IVS for simplicity (managed, sub-3s latency out-of-the-box, WebRTC-based). MediaLive stack for control (custom encoding profiles, DVR, DRM, SSAI ads, multi-CDN). At 100K viewers, IVS is simpler but less customizable. If you need ad insertion or premium features, go MediaLive stack.
Design a log aggregation pipeline for an application generating 10GB of logs per hour across 200 EC2 instances. Logs need to be searchable within 30 seconds of generation.

Answer Guide

CloudWatch Agent on instances → CloudWatch Logs → Subscription Filter → Kinesis Data Firehose → OpenSearch (near-real-time indexing, ~30s). Alternative: Fluent Bit → Kinesis Data Streams → Lambda/Flink → OpenSearch. Discuss: Firehose buffers (60-900 seconds), so tune buffer interval to 60s for near-real-time.
Explain Kinesis Data Firehose vs Kinesis Data Streams. A team asks: "Why would I use Firehose when Streams does the same thing?"

Answer Guide

They solve different problems. Streams: real-time processing, custom consumers, replay, ordering.
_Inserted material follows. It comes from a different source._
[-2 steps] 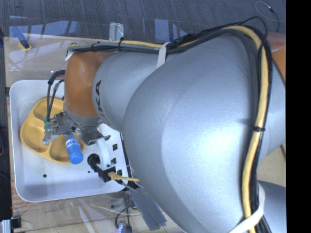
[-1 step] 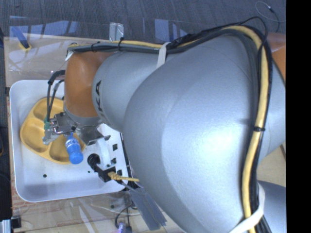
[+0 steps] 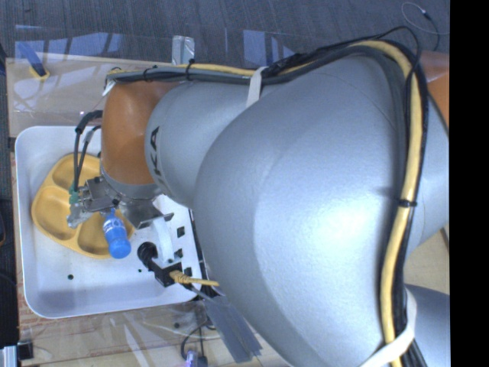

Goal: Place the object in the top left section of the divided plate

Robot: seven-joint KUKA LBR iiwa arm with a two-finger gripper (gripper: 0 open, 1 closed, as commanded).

Firehose: fully managed delivery to S3/Redshift/OpenSearch with built-in transformation (Lambda), batching, compression, and format conversion (Parquet). Use Streams for real-time processing, Firehose for data delivery/ETL.
Your streaming pipeline experiences a 2-hour outage. When it recovers, how do you reprocess the missed data without duplicating records that were already processed?

Answer Guide

Kinesis retains data for 24-365 hours. Use TRIM_HORIZON or AT_TIMESTAMP to replay from before the outage. Idempotent consumers (dedup using DynamoDB conditional writes) ensure no duplicates. For Firehose: check S3 for already-delivered files. For Kafka/MSK: reset consumer group offset to the outage timestamp.
A media company wants to monetize their live stream with personalized ads. Each viewer should see different ads based on their profile. How does server-side ad insertion (SSAI) work and why is it preferred over client-side?

Answer Guide

SSAI (MediaTailor) stitches ads into the video stream server-side — ad blockers can't detect them, seamless quality matching, frame-accurate insertion. CSAI relies on client player to fetch ads — blocked by ad blockers, buffering during transitions. SSAI uses SCTE-35 markers in the manifest to identify ad break positions.

Preparation Strategy

Streaming questions test real-time data architecture. Know the decision framework: SQS (decoupling) vs SNS (fan-out) vs Kinesis (ordered streaming) vs EventBridge (event routing). For each, know throughput limits, retention periods, and ordering guarantees — interviewers will probe these specifics.